As it stands, the incoming administration is not being given information on the capacity of the Strategic National Stockpile or Operation Warp Speed, Trump's coronavirus vaccine task force—knowledge deficits which will lead to a "lapse in our ability to care for patients," the AMA, AHA, and ANA said. 

On a press call Tuesday, members of Biden's coronavirus task force said they are relying on data from private research projects such as the volunteer-led Covid Tracking Project to determine how they should approach the crisis when Biden takes office.

Biden and Vice President-elect Kamala Harris are also meeting with outside experts and former government officials to discuss national security, a situation HuffPost reporter Jennifer Bendery called "ridiculous and damaging for the country."

Refusing to acknowledge that Biden won the presidential election, garnering nearly six million more votes than Trump, the General Services Administration has yet to certify the election results—an act which would free up funds for the transition and give Biden's team access to information held by federal agencies.

Secretary of State Mike Pompeo said last week that he expects a "smooth transition" to Trump's second term, baselessly claiming that "illegal votes" had been cast—but several lawsuits filed by the Republican Party and Trump's campaign since Election Day have already failed in court or been dropped, and for a second time in Pennsylvania on Monday, a team of lawyers representing the president in his case seeking to block the state from certifying its results, announced they were withdrawing from the case.   

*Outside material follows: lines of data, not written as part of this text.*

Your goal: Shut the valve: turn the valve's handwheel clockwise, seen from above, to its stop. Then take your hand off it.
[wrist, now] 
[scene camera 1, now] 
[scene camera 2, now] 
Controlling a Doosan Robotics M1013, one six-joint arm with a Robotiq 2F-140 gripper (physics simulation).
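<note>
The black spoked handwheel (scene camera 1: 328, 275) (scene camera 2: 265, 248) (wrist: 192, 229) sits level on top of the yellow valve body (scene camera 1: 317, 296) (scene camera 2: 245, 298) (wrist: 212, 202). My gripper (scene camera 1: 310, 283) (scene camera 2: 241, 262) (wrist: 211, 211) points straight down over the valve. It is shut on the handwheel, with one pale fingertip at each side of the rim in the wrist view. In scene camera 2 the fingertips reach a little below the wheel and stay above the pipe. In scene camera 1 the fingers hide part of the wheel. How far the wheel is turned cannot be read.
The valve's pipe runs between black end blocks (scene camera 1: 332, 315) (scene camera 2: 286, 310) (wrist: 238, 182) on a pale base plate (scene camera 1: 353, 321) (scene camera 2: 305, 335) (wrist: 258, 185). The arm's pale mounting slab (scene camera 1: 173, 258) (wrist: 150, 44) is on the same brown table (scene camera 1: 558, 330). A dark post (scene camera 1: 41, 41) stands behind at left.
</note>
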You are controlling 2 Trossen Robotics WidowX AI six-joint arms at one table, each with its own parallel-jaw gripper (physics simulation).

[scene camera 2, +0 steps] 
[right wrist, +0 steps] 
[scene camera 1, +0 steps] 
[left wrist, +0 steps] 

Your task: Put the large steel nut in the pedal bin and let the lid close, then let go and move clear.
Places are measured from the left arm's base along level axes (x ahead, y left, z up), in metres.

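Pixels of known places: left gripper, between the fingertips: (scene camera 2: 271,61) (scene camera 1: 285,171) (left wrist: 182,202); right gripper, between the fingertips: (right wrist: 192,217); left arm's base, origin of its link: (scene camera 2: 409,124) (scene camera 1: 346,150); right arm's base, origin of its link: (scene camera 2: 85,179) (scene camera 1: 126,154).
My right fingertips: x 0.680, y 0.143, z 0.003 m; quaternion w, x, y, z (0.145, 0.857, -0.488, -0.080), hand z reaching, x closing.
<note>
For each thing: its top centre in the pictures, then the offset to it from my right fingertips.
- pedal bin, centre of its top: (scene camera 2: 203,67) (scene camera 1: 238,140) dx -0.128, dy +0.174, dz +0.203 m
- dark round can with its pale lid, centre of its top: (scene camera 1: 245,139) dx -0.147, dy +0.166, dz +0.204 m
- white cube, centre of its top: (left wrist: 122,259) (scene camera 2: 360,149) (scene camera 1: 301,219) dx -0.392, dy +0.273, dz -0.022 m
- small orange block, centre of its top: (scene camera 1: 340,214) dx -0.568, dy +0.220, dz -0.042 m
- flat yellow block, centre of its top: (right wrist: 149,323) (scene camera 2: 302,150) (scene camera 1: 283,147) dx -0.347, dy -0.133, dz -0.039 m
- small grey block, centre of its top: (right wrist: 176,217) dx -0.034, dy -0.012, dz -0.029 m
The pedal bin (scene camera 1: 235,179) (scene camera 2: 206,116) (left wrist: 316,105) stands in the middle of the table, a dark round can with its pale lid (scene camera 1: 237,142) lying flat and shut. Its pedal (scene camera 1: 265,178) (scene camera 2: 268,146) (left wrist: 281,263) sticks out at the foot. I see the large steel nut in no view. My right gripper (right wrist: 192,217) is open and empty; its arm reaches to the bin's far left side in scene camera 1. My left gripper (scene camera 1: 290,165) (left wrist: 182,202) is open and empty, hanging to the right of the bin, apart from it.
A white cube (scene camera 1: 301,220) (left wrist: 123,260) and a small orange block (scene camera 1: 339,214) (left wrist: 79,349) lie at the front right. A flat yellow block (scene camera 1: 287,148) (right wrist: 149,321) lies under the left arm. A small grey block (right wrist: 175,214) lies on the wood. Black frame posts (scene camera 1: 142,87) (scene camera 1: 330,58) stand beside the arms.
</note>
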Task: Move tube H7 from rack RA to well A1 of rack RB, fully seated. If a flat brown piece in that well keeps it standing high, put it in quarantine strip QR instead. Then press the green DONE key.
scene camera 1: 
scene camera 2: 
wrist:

The national medical associations echoed a call from Biden on Monday, in which he warned that "more people may die if we don't coordinate" and said the U.S. can expect a "very dark winter" as federal lawmakers refuse to pass a robust Covid-19 relief package and hospitals across the country report that they are already overrun with coronavirus patients. 

"As providers of care for all Americans, we see the suffering that is occurring in our communities due to Covid-19. We see families who have lost both parents from Covid-19; we see children suffering from long-term effects due to a Covid-19 infection; and we see minority populations disproportionately suffering from the devastation of the Covid-19 pandemic," wrote the groups. "It is from this frontline human perspective that we urge you to share critical data and information as soon as possible."